▶ [WORK TO BE COMPLETED] Search each line below for the word "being" and list those that contain it.

*** Opening of SUPPLIED RECORDS ***

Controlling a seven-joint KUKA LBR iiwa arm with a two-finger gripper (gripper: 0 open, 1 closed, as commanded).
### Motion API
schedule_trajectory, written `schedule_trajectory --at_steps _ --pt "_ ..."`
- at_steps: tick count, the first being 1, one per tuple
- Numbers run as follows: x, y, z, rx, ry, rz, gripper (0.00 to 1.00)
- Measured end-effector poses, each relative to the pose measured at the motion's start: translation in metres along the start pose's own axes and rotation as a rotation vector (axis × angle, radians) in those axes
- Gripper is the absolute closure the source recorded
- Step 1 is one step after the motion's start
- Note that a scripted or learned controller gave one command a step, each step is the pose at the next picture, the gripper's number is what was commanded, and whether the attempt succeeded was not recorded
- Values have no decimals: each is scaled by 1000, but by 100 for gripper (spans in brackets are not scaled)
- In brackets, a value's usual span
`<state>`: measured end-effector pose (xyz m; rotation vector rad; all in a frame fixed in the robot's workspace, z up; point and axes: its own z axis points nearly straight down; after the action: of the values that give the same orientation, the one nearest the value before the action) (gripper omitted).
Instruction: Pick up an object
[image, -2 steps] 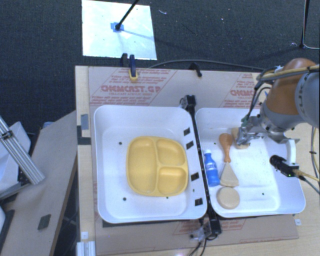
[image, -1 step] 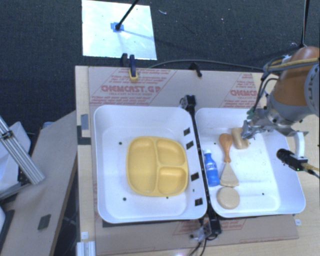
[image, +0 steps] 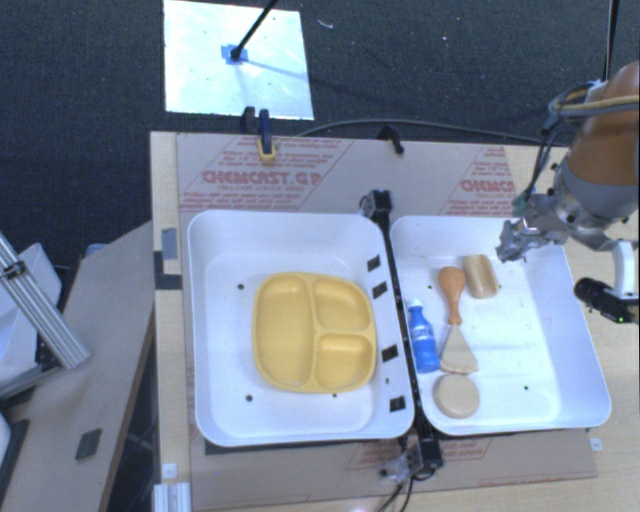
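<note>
In the right bin (image: 560, 330) lie a blue bottle (image: 423, 337) with a white cap, a wooden spatula (image: 457, 320), a tan bread-like piece (image: 480, 275) and a round beige disc (image: 457, 396). My gripper (image: 515, 243) hangs over the bin's far right part, just right of the bread-like piece and apart from it. I see nothing between its fingers.
The left bin (image: 220, 400) holds a yellow divided plate (image: 314, 331). A black clip strip (image: 385, 300) joins the two bins. A blue and yellow clamp (image: 265, 135) sits at the board's far edge, and a metal rail (image: 40, 310) stands at the left.
</note>
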<state>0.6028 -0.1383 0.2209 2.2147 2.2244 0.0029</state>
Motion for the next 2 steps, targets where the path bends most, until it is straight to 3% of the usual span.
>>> schedule_trajectory --at_steps 2 --pt "97 -23 3 3 2 -3 100"
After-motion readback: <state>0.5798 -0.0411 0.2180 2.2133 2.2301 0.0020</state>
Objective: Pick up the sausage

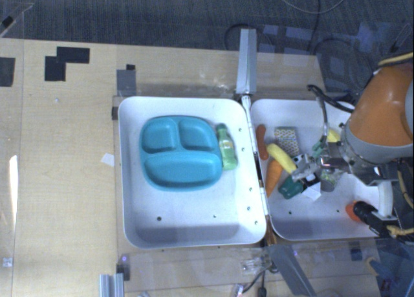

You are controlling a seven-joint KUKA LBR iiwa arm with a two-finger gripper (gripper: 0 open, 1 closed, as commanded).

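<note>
The sausage (261, 142) is a reddish-brown link lying lengthwise against the left wall of the right bin (336, 230). My gripper (317, 174) hangs over the middle of that bin, to the right of the sausage and apart from it. It is open with nothing between its fingers. A dark teal object (291, 187) lies just left of and below it.
A yellow banana (281, 156), an orange carrot (273, 176) and a grey textured block (288, 137) lie between the sausage and the gripper. A red-orange item (356, 210) sits at the bin's lower right. The left bin (187, 224) holds a blue divided tray (180, 153) and a green bottle (226, 147).
</note>
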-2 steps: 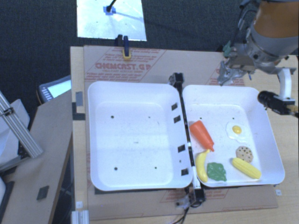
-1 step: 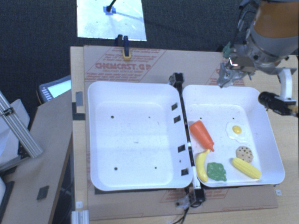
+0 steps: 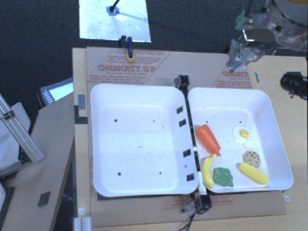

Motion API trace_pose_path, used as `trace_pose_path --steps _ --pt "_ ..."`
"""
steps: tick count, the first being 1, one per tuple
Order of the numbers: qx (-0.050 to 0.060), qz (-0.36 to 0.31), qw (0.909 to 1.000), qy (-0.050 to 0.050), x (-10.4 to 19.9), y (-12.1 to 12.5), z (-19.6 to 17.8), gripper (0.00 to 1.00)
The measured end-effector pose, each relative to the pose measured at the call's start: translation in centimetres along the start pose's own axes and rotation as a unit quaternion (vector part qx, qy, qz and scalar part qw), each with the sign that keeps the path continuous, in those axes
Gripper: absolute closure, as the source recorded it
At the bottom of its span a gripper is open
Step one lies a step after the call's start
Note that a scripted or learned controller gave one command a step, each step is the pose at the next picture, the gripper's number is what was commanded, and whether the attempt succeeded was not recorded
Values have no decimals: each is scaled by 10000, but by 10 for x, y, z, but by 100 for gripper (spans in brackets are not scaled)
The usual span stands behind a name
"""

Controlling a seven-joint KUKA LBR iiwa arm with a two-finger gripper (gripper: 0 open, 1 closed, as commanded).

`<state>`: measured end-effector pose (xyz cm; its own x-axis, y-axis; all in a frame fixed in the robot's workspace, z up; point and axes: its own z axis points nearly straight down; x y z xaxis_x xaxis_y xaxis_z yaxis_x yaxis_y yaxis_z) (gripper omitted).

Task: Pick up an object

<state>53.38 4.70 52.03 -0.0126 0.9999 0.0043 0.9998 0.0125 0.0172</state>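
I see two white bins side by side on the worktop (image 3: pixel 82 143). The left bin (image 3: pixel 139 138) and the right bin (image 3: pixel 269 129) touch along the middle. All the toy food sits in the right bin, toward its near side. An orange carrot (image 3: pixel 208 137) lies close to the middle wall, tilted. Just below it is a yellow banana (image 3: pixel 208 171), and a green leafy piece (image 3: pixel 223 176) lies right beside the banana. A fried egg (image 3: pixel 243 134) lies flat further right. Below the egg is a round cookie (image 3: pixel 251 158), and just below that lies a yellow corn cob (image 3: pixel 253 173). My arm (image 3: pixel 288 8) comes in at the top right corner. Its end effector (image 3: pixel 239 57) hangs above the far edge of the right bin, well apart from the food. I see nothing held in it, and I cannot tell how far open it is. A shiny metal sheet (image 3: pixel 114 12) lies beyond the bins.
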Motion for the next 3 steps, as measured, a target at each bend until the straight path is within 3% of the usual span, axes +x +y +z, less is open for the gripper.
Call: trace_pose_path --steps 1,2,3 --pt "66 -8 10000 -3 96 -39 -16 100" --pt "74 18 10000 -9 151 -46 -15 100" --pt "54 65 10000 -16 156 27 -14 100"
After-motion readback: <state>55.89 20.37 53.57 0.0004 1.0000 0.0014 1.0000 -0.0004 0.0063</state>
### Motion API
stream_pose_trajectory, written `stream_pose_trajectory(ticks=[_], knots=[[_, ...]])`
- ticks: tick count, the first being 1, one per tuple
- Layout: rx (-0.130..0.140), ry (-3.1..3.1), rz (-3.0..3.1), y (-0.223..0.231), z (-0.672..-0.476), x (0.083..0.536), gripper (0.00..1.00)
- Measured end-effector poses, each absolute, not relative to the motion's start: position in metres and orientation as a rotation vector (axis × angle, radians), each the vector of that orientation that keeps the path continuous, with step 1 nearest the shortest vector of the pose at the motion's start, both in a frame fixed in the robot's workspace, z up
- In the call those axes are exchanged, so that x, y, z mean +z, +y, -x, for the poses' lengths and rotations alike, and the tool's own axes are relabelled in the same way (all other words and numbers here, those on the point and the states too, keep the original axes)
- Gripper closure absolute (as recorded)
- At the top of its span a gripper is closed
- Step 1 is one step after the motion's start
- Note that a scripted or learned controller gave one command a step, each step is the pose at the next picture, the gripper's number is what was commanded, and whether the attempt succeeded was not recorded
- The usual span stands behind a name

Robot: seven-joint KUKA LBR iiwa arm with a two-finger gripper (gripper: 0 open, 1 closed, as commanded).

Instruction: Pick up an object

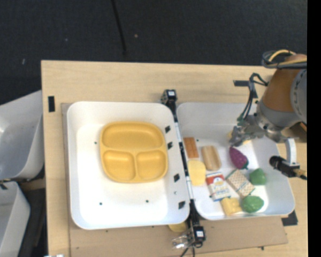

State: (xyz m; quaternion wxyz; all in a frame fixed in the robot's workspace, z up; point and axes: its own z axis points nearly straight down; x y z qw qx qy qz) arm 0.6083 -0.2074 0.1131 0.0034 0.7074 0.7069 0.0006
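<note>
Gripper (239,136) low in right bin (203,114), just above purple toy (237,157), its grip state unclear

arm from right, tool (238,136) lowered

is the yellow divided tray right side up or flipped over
Right side up: the yellow three-compartment plastic tray shows its hollow compartments and raised dividers facing up, flat in the left white bin.

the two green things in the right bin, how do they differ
The upper green object lies just right of the checkered packet; the lower green object lies nearer the bin's front wall, right of a yellow block. The upper one looks slightly paler and sits closer to the purple toy. Both are small, rounded and lie loose in the right bin.
</note>
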Motion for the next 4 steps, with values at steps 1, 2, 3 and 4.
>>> stream_pose_trajectory(ticks=[1, 2, 3, 4], knots=[[-0.003, 2.221, -2.225, -0.187, -0.541, 0.135, 1.00], [-0.002, 2.220, -2.228, -0.134, -0.493, 0.100, 1.00], [0.002, 2.225, -2.217, -0.094, -0.490, 0.127, 1.00], [0.007, 2.224, -2.213, -0.043, -0.491, 0.204, 1.00]])
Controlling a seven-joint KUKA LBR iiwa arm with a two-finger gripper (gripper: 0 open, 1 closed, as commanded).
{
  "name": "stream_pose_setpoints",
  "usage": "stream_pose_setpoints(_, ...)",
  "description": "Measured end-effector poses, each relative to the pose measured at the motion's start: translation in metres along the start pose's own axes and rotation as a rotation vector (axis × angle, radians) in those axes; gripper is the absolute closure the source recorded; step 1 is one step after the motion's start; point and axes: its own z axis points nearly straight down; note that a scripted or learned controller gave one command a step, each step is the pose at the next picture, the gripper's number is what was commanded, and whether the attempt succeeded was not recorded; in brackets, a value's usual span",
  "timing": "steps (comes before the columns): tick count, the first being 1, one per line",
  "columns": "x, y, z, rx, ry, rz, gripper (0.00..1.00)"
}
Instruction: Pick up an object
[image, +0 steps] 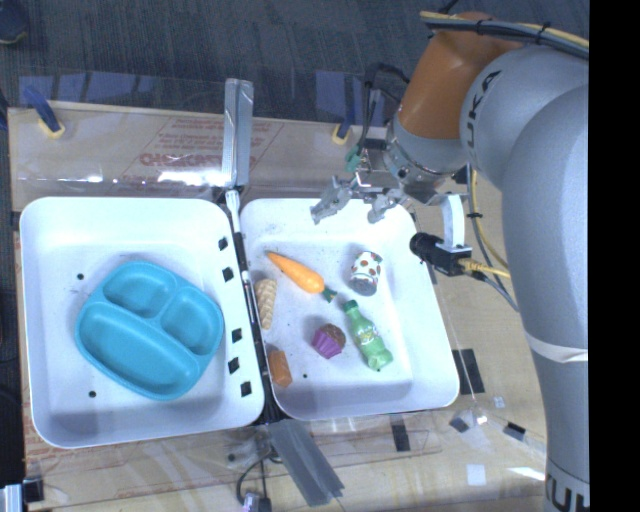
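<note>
Six small items lie in our right white bin; the orange plastic carrot lies near its middle. Our grey two-finger gripper hovers spread apart and empty above the far rim. We should descend straddling the carrot crosswise.

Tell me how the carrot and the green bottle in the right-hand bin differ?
The carrot is orange and tapers to a point; the green bottle is green with a narrower neck. The carrot lies nearer the bin's middle wall, the bottle nearer its outer side. Both lie flat, slanted the same way, in the right bin.
</note>
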Motion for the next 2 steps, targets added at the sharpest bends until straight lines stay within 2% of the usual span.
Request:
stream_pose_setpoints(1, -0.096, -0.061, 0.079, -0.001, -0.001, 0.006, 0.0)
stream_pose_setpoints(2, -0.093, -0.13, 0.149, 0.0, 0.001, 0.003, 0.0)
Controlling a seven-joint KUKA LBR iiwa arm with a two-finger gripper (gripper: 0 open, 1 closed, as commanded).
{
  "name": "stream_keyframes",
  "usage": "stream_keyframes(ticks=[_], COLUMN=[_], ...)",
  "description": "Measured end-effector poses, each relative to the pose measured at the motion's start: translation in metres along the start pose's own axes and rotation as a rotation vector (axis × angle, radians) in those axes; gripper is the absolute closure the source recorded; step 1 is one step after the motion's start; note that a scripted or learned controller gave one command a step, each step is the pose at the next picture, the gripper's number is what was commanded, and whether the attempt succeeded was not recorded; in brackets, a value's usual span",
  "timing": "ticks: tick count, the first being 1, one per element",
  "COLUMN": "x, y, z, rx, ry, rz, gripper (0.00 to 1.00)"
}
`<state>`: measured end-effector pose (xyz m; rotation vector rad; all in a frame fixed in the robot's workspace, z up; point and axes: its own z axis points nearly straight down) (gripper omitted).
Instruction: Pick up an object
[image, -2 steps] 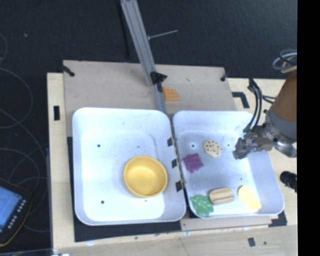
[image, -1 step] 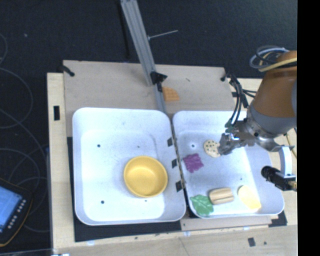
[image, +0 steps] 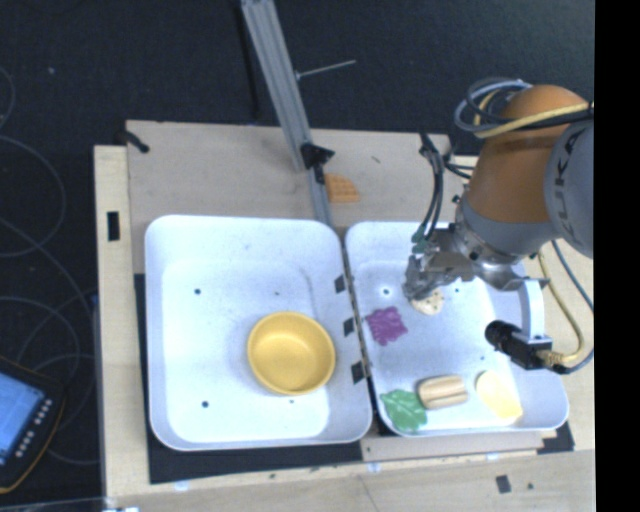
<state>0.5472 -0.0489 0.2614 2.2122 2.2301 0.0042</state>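
Where the claw (image: 428, 290) hangs, a cream object (image: 431, 303) lies just beneath.

no legible text, no labels, no brands, no numbers on anything

From my remote seat I saw a pale wooden counter (image: 220, 170) standing on dark floor (image: 60, 60). Thin cables (image: 40, 235) trailed there, and a lit screen (image: 18, 410) glowed at lower left.
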Motion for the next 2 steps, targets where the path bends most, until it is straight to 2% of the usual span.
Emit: stream_keyframes(ticks=[1, 2], x=[0.041, 0.101], y=[0.012, 0.031], z=[0.001, 0.008], rx=[0.001, 0.001], ry=[-0.001, -0.001], rz=[0.001, 0.0], gripper=[1.0, 1.0])
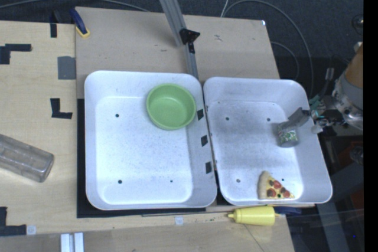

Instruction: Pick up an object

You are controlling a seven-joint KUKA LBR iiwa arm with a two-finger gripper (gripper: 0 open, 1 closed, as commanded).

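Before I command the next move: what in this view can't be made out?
- Gripper, camera view: too small and blurred to tell its finger state or whether it touches the right bin.
- Arm: cut off by the right edge.
- Yellow bottle: partly hidden behind the bin's front rim.
- Pizza slice toy: toppings blurred.

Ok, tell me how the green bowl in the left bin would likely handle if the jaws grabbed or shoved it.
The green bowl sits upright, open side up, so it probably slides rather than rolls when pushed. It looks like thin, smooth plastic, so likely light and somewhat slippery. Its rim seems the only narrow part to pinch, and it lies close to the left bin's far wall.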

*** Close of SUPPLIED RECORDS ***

▶ [ANSWER TO THE EXERCISE]
- at_steps: tick count, the first being 1, one per tuple
steps: tick count, the first being 1, one per tuple
- ticks: tick count, the first being 1, one per tuple
  "timing": "steps (comes before the columns): tick count, the first being 1, one per line",
  "timing": "ticks: tick count, the first being 1, one per element",

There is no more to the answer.